EXERCISE GOAL:
Go through the data and copy every line in which "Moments" appears.

DATA FOR REVIEW:
================

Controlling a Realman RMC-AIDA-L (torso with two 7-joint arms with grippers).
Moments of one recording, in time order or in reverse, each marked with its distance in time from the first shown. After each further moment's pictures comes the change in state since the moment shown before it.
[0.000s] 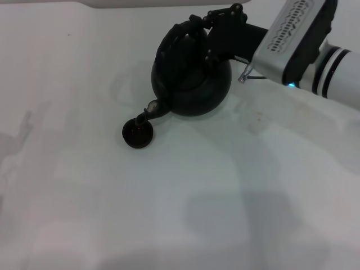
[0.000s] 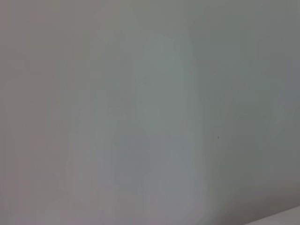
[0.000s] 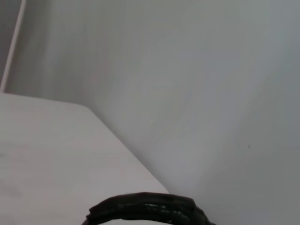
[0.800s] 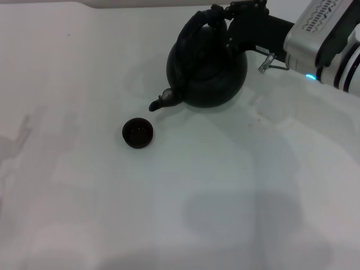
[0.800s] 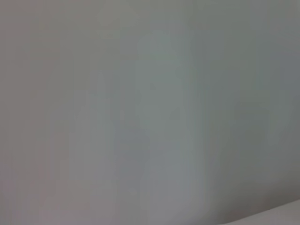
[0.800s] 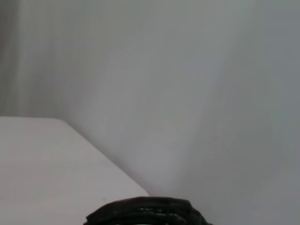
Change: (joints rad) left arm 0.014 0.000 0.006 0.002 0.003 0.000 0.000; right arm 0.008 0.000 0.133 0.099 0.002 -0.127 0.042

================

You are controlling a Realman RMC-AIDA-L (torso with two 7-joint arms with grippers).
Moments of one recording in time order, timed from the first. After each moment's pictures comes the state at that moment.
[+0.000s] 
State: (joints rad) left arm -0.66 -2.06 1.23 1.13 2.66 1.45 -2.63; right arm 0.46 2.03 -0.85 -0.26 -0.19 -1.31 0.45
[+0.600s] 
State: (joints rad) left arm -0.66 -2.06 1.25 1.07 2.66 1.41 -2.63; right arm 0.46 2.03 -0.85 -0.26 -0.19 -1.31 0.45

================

ANSWER:
Moments of one recording, in time order or in reverse, each marked with its distance in time from the first shown. After each further moment's pictures comes the change in state since the moment shown before it.
Moments of one recording in time order, timed from the first. After each moment's pictures comes the state at that moment.

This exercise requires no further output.